Earlier this year Surrey Border Movie Makers Honorary Secretary Rita Wheeler entered the ‘Create 50 – The Impact’ scriptwriting competition and this has resulted in Rita making a short film called ‘Norah’s Ark’. The film based on the traditional ‘Noah’s Ark’ story was filmed at Potters Gate School in Farnham as it had an ideal boat in the play area which could become the ‘Ark’. Local children from Farnham and surrounding area’s took part in the film. Actress Victoria Ledwidge took the leading role as school Teacher Norah, Surrey Border Movie Makers Member Peter Frost played the part of Mr Huber (Noah), Evie Addley took the leading child role as Evie. The Norah’s Ark Premiere took place at the November club meeting and was watched by actors and parents who took part in the film, Siblings and Grandparents were also guests. The popcorn supplied during the film viewing proved popular with the audience and a variety of tasty cakes were consumed in the break.
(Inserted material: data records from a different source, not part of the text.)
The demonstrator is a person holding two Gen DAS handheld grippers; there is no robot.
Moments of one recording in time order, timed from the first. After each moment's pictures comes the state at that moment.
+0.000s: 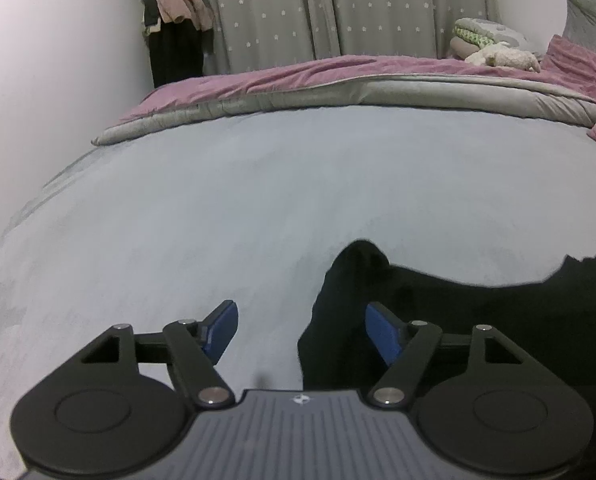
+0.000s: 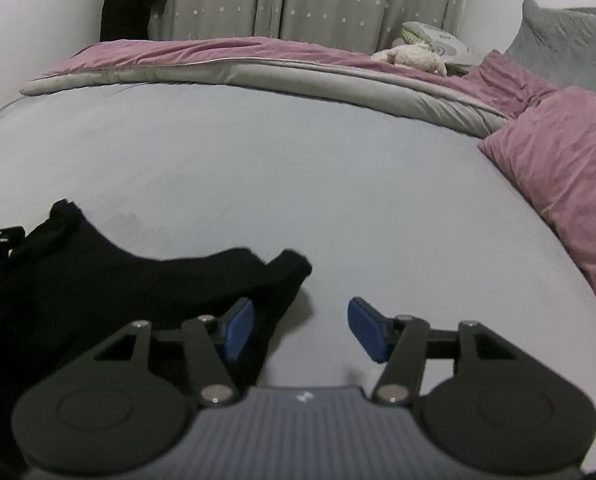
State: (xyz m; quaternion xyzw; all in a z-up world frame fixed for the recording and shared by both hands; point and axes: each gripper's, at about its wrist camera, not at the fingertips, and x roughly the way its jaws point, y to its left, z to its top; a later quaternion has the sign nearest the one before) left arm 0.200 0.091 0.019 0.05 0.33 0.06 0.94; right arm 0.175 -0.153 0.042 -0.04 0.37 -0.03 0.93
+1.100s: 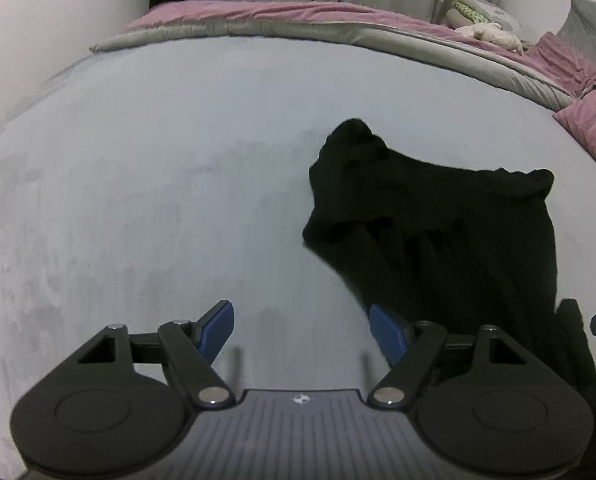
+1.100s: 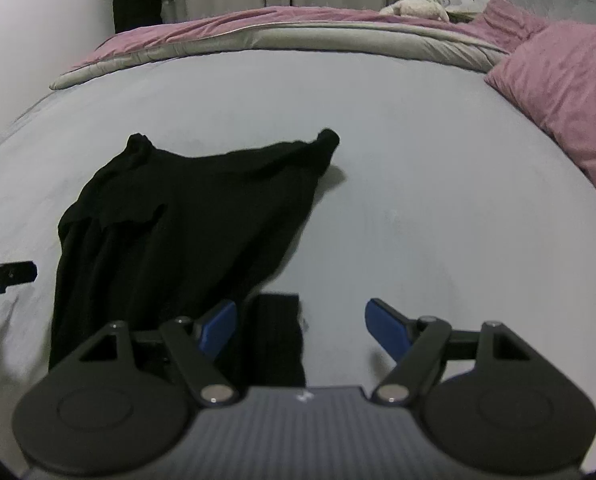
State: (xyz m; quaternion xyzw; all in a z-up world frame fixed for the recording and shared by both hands) left arm 0.075 0.133 0.018 -0.04 0.42 0.01 0.90; right arm 0.047 -0.155 0.040 0.02 0.42 0.01 0.91
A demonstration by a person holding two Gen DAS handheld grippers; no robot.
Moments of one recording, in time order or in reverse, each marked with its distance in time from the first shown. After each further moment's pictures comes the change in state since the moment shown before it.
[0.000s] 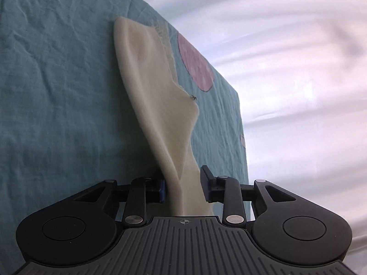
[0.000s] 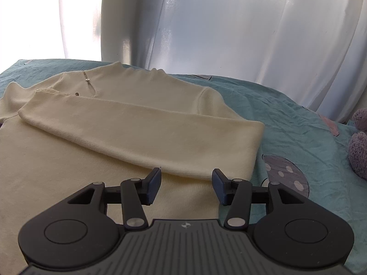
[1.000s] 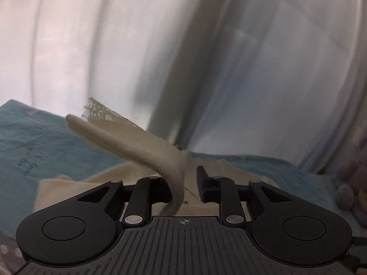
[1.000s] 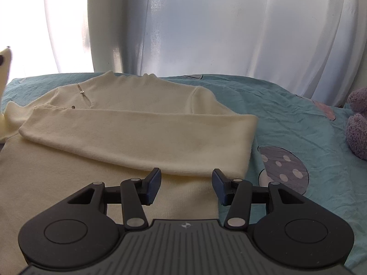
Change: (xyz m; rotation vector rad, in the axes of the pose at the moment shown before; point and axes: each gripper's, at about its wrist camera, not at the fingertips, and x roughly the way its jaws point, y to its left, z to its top) left arm 0.013 -0.241 -0.335 1.290 0.298 -0.302; right arm -0.009 -0.010 -0.002 0.107 -0.008 0.012
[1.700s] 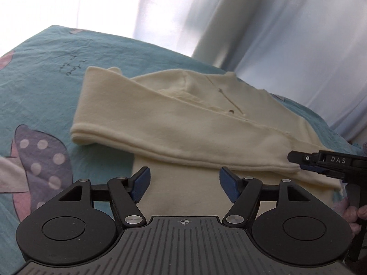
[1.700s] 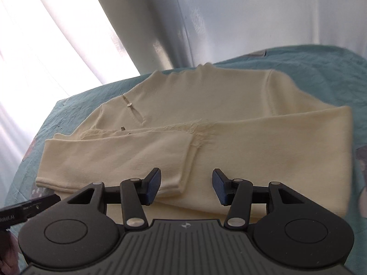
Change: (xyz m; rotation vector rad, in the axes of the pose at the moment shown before) left arm -0.034 0.064 -0.069 -0.183 0.246 0.189; right arm 0.070 0.016 0.047 0.189 0.153 0.402
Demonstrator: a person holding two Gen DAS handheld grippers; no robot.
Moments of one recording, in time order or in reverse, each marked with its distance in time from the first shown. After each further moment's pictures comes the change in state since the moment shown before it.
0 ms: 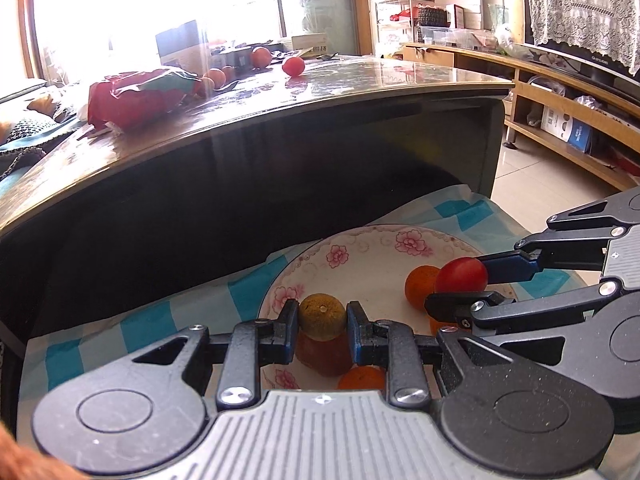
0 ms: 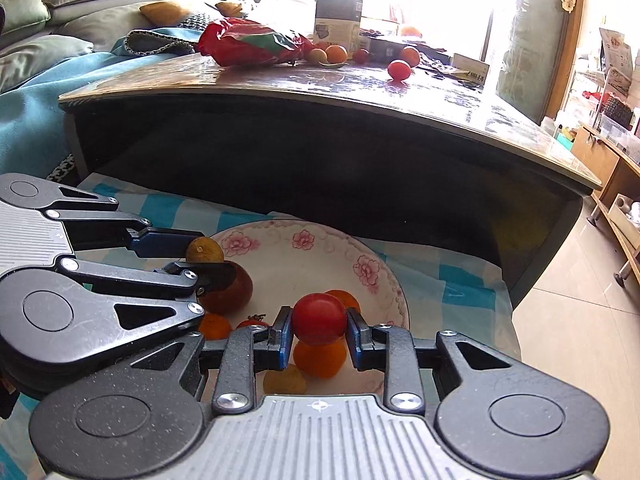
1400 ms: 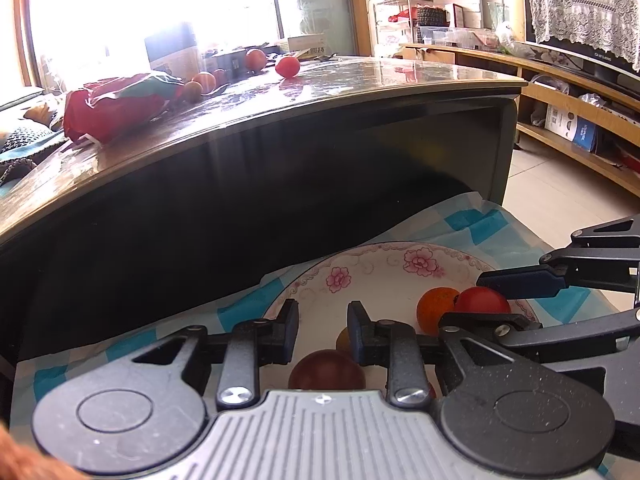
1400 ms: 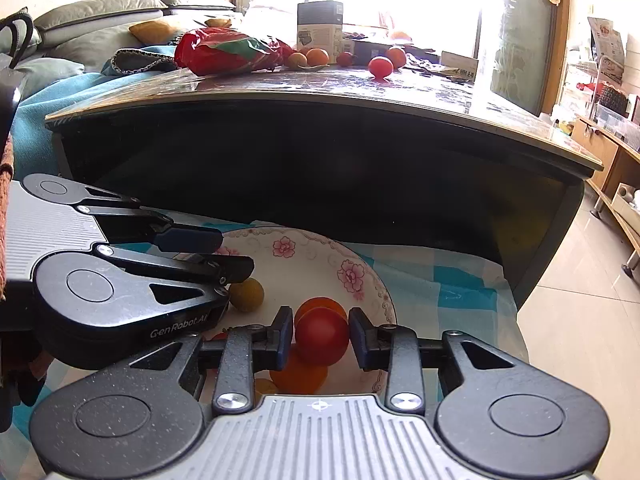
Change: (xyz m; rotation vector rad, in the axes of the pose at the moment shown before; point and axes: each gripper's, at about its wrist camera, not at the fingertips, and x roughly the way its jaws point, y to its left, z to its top) left arm 0.022 -0.002 0.012 0.014 -0.014 0.010; right arm 0.011 -0.016 -0.005 0.054 -0.042 0.021
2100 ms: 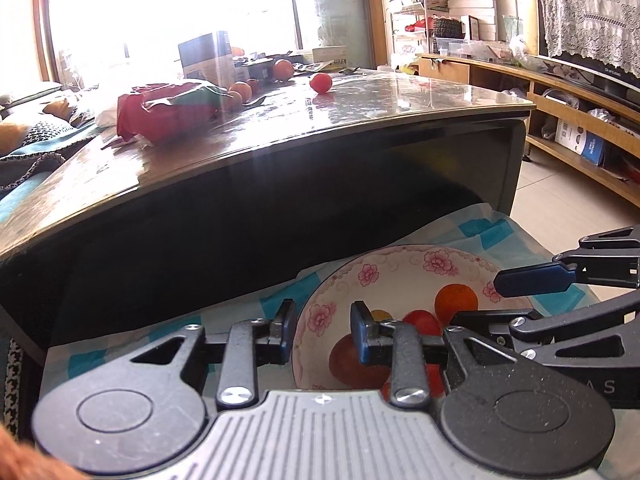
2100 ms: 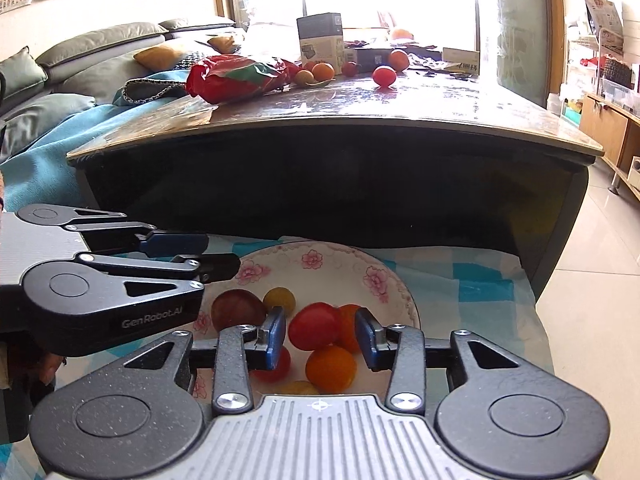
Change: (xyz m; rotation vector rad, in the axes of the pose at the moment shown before) left arm -0.033 0.018 -0.004 -0.034 -0.015 0.031; right arm -0.016 -0.002 0.005 0.092 -0.012 0.089
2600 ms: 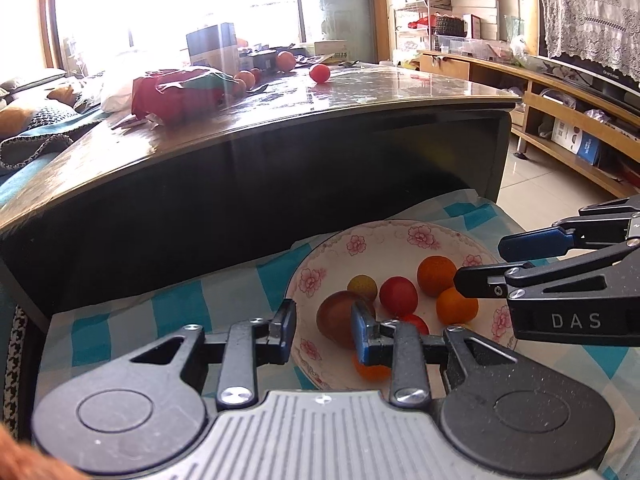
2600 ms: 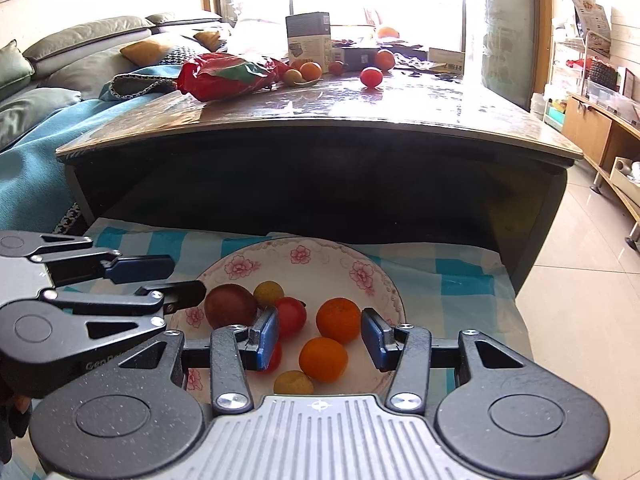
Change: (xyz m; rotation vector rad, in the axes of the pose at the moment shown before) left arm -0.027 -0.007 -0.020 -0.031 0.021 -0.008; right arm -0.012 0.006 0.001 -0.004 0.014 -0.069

Prior to the Premiere, Surrey Border Movie Makers member Alan Butcher showed a short film of ‘The Making of Norah’s Ark’ which raised a lot of interest with everyone involved in the film and Kathy Butcher’s 4min film of the ‘Norah’s Ark Singing Rehearsals’ was also shown. The ‘Norah’s Ark’ film will now be submitted into a follow-on competition for entry into a bigger feature film.

After the break a selection of films from the SERIAC (South East Region of the Institute of Amateur Cinematographers) 2017 Show Reel were shown and discussed.